### Goal of the exercise
Reproduce each entry exactly as written.

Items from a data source
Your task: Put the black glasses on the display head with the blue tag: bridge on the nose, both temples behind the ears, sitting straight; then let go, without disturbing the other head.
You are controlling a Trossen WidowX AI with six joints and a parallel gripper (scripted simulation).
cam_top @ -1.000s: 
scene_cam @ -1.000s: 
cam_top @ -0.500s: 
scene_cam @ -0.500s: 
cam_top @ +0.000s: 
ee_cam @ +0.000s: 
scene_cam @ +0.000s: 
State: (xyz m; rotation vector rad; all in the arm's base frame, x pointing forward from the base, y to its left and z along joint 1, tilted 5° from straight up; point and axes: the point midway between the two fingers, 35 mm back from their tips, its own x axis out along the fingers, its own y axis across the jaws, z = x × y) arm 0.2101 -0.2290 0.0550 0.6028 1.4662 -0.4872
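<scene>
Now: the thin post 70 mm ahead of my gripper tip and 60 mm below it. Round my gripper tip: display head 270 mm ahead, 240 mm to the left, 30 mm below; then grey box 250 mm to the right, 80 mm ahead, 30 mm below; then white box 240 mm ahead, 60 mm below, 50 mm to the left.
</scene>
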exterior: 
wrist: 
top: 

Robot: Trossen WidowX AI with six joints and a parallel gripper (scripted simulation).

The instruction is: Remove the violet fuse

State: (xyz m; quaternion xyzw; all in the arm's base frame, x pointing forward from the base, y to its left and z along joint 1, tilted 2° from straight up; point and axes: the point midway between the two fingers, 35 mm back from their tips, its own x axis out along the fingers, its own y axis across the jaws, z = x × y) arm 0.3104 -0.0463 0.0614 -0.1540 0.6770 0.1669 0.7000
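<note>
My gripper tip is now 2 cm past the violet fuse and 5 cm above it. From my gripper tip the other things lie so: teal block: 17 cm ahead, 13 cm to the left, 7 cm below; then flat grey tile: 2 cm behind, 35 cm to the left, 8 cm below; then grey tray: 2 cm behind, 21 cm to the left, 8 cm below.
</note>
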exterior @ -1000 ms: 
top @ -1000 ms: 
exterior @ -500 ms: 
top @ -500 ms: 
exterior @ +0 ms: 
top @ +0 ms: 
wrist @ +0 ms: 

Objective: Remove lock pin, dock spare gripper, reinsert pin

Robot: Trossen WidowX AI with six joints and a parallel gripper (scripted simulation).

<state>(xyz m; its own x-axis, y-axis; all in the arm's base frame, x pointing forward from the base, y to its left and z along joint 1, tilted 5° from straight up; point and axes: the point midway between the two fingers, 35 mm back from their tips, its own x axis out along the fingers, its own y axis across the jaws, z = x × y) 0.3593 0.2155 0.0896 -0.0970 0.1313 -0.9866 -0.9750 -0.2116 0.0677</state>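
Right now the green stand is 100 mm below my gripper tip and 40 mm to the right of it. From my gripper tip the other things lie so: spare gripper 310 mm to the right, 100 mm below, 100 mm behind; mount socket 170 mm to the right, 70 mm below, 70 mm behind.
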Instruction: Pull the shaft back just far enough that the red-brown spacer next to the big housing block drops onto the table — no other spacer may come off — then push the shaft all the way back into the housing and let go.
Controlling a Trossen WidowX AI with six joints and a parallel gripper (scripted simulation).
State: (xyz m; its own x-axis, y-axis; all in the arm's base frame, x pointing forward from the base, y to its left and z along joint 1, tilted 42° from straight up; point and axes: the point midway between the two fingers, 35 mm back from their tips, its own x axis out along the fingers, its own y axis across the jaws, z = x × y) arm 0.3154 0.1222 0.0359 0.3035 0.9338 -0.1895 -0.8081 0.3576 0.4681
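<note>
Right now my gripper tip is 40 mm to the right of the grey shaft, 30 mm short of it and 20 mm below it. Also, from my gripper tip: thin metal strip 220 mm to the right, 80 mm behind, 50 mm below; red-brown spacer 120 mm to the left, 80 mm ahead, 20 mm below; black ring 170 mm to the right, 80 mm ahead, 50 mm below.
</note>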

### Response area
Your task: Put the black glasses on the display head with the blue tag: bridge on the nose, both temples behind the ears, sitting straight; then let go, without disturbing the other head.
You are controlling a Trossen WidowX AI with six joints and a parallel gripper (scripted simulation).
cam_top @ -1.000s: 
scene_cam @ -1.000s: 
cam_top @ -0.500s: 
scene_cam @ -0.500s: 
cam_top @ +0.000s: 
ee_cam @ +0.000s: 
scene_cam @ +0.000s: 
State: (xyz m; rotation vector rad; all in the arm's base frame, x pointing forward from the base, y to its left and z along joint 1, tilted 5° from straight up; point and axes: the point midway between the two fingers, 35 mm back from their tips, its own x axis out along the fingers, its own y axis across the jaws, z = x × y) arm 0.2101 -0.2290 0.0550 0.6028 1.4662 -0.4872
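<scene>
Now: the thin post 70 mm ahead of my gripper tip and 60 mm below it. Round my gripper tip: display head 270 mm ahead, 240 mm to the left, 30 mm below; then grey box 250 mm to the right, 80 mm ahead, 30 mm below; then white box 240 mm ahead, 60 mm below, 50 mm to the left.
</scene>
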exterior: 
wrist: 
top: 

Robot: Trossen WidowX AI with six joints and a parallel gripper (scripted simulation).

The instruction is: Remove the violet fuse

State: (xyz m; quaternion xyzw; all in the arm's base frame, x pointing forward from the base, y to its left and z along joint 1, tilted 2° from straight up; point and axes: the point midway between the two fingers, 35 mm back from their tips, its own x axis out along the fingers, its own y axis across the jaws, z = x × y) arm 0.3104 -0.0463 0.0614 -0.1540 0.6770 0.1669 0.7000
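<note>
My gripper tip is now 2 cm past the violet fuse and 5 cm above it. From my gripper tip the other things lie so: teal block: 17 cm ahead, 13 cm to the left, 7 cm below; then flat grey tile: 2 cm behind, 35 cm to the left, 8 cm below; then grey tray: 2 cm behind, 21 cm to the left, 8 cm below.
</note>
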exterior @ -1000 ms: 
top @ -1000 ms: 
exterior @ -500 ms: 
top @ -500 ms: 
exterior @ +0 ms: 
top @ +0 ms: 
wrist @ +0 ms: 

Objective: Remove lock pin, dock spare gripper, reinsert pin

Robot: Trossen WidowX AI with six joints and a parallel gripper (scripted simulation).

<state>(xyz m; its own x-axis, y-axis; all in the arm's base frame, x pointing forward from the base, y to its left and z along joint 1, tilted 5° from straight up; point and axes: the point midway between the two fingers, 35 mm back from their tips, its own x axis out along the fingers, its own y axis across the jaws, z = x × y) 0.3593 0.2155 0.0896 -0.0970 0.1313 -0.9866 -0.9750 -0.2116 0.0677</state>
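Right now the green stand is 100 mm below my gripper tip and 40 mm to the right of it. From my gripper tip the other things lie so: spare gripper 310 mm to the right, 100 mm below, 100 mm behind; mount socket 170 mm to the right, 70 mm below, 70 mm behind.
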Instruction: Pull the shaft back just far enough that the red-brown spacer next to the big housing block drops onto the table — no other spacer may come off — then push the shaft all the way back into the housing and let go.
Controlling a Trossen WidowX AI with six joints and a parallel gripper (scripted simulation).
State: (xyz m; its own x-axis, y-axis; all in the arm's base frame, x pointing forward from the base, y to its left and z along joint 1, tilted 42° from straight up; point and axes: the point midway between the two fingers, 35 mm back from their tips, its own x axis out along the fingers, its own y axis across the jaws, z = x × y) arm 0.3154 0.1222 0.0359 0.3035 0.9338 -0.1895 -0.8081 0.3576 0.4681
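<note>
Right now my gripper tip is 40 mm to the right of the grey shaft, 30 mm short of it and 20 mm below it. Also, from my gripper tip: thin metal strip 220 mm to the right, 80 mm behind, 50 mm below; red-brown spacer 120 mm to the left, 80 mm ahead, 20 mm below; black ring 170 mm to the right, 80 mm ahead, 50 mm below.
</note>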

No further answer is expected.